We noted the visual jaggedness of the P300 signals, seen in Figures 6 and 7, which we expected to be smoother, as reported in the literature. This could be caused by a combination of the shortened task times and the grand averaging technique used for analysis. Typical studies report task lengths of 20 minutes or greater for the visual oddball task, whereas this study’s task length was 4 minutes. Longer task times would produce 5 times more trials for both target and standard stimuli per participant, the averages of which would smooth out irregularities and potential physiological artifacts in the time series. Further study using WearCAAT, EEG, and the visual oddball task with longer task times would provide more clarity on the matter.

Our second hypothesis regarding fNIRS was also supported by the positive average HbO increases measured in the right PFC in response to infrequent (target) stimuli as compared to the frequent (standard) stimuli. Specifically, we observed the increases in HbO in the frontal right ROI, which was widely reported in the fNIRS literature where computerized and traditional length visual oddball task was used [20,23]. In fact, such findings were prominent in all right frontal channels when considered separately as well as demonstrating an attention domain–specific global activation in right PFC as measured by fNIRS.
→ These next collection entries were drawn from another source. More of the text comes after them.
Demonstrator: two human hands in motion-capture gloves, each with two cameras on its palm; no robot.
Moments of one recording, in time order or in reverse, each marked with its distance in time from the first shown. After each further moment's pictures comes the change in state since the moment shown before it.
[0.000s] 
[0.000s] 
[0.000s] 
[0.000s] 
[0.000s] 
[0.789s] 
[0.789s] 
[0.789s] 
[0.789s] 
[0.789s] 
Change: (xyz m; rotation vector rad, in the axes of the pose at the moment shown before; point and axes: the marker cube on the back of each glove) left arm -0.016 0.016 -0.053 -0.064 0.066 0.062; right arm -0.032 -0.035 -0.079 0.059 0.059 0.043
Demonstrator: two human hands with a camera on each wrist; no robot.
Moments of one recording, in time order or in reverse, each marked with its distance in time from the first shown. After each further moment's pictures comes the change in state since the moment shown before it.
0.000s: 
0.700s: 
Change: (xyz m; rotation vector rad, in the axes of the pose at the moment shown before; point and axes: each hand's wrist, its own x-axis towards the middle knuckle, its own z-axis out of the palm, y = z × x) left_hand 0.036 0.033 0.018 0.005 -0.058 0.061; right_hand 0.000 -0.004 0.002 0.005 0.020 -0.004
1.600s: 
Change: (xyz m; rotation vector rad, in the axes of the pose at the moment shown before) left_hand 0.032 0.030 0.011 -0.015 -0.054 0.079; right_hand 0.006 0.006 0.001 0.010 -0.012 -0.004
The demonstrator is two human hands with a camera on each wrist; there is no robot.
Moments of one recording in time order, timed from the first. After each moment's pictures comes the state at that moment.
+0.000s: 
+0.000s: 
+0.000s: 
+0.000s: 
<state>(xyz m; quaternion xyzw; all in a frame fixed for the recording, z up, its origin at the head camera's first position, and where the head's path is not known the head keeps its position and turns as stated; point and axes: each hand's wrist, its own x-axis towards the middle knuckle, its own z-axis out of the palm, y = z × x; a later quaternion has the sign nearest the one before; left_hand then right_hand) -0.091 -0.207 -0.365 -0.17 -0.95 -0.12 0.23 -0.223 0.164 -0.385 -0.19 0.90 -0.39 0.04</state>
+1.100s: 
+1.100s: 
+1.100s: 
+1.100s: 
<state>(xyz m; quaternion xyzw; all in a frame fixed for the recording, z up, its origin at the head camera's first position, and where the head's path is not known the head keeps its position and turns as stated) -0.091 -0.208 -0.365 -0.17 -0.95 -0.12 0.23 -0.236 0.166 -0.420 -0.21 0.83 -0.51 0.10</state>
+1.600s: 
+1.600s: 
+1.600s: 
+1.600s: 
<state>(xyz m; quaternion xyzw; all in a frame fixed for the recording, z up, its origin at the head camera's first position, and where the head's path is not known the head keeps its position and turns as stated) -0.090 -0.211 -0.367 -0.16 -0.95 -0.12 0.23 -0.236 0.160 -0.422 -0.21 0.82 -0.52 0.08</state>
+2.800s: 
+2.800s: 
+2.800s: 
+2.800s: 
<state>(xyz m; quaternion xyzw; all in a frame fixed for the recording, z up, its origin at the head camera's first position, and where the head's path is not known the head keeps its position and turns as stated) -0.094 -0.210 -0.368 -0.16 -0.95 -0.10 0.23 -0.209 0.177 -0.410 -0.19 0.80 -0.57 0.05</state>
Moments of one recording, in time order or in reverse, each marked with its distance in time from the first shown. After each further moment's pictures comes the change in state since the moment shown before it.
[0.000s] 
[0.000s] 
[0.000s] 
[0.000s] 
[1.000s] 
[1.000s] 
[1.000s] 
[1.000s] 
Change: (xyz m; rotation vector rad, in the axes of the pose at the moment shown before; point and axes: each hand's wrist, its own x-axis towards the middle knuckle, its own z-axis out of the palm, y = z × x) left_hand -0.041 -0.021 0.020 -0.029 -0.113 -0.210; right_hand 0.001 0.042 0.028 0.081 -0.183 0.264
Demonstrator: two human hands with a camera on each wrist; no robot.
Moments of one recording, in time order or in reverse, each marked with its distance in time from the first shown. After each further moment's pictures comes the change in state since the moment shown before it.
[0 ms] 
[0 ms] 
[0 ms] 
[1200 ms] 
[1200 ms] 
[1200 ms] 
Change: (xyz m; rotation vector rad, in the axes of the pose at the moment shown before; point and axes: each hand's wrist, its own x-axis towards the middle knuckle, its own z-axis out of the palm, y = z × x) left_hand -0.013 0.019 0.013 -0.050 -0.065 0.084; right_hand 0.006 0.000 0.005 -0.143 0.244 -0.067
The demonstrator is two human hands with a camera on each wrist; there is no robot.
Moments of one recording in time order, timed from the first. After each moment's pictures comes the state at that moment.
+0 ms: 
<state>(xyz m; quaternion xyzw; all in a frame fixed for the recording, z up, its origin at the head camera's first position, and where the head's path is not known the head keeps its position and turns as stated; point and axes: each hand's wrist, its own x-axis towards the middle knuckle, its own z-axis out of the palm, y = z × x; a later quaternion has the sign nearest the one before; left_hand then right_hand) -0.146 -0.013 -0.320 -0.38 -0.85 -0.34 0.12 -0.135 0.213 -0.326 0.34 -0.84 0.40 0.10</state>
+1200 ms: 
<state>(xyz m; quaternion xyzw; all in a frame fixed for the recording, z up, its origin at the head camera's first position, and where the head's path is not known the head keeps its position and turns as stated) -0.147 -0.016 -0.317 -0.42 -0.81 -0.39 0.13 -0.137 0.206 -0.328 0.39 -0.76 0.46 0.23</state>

On usability, we point to the smoothness of data collection. Specifically, the lack of complaints from the participants and experimenters, combined with the zero-dropout rate and app crashes, is to be noted. Given that users’ major concern with mobile health apps is the perceived bugginess and clunkiness of apps [15], we incorporated haptics and button color changes as feedback to users’ actions. We assume the responsiveness and perceived functionality of our WearCAAT implementation is tolerable to young adults who are most fluent and comfortable in app use. However, because we did not perform a formal qualitative post–data collection survey, our interpretation is limited to “no complaints were reported.” This limitation ought to be accounted for in future studies with formal participant surveys after participation to add qualitative metrics for perceived clunkiness and usability.

Conclusions

In this study, we provided evidence for the technical validation of mobile devices in task-based functional neuroimaging research via the analysis of multimodal EEG-fNIRS and behavioral data collected during an abbreviated mobile visual oddball task from 57 healthy young adults. Specifically, our goal was to evaluate whether behavioral effects, higher mean responses to infrequent (target) versus frequent (standard) stimuli, were present across participants. We also determined if the P300 component obtained from the ERP waveform on the midline and increases in measured HbO over the right PFC, as measured by fNIRS for target stimuli as compared to the standard ones, can be simultaneously captured using the visual oddball task as implemented in our mobile app WearCAAT. All desired features were elicited using an abbreviated visual oddball task on a mobile platform, which demonstrated the validity of WearCAAT functionality and synchrony for functional neuroimaging studies.

While future work entails the validation of more tasks implemented in the current iteration of WearCAAT, and comparisons of fNIRS and EEG features for young versus older adults, this work supports the use of mobile platforms for cognitive neuroimaging.

WearCAAT will soon be easily accessible through both Google Play and Apple App Stores. It is our hope that the wide range of reconfigurable neurocognitive tasks, usability, and ease of use with extant neuroimaging setups will enable nontechnical users to leverage mobile pocket laboratories in future studies and begin to answer outstanding questions in ecological validity. We believe the validation of technical ability as reported in this experiment lends confidence to the pocket lab paradigm and informs future studies into human behavior, in and out in the wild.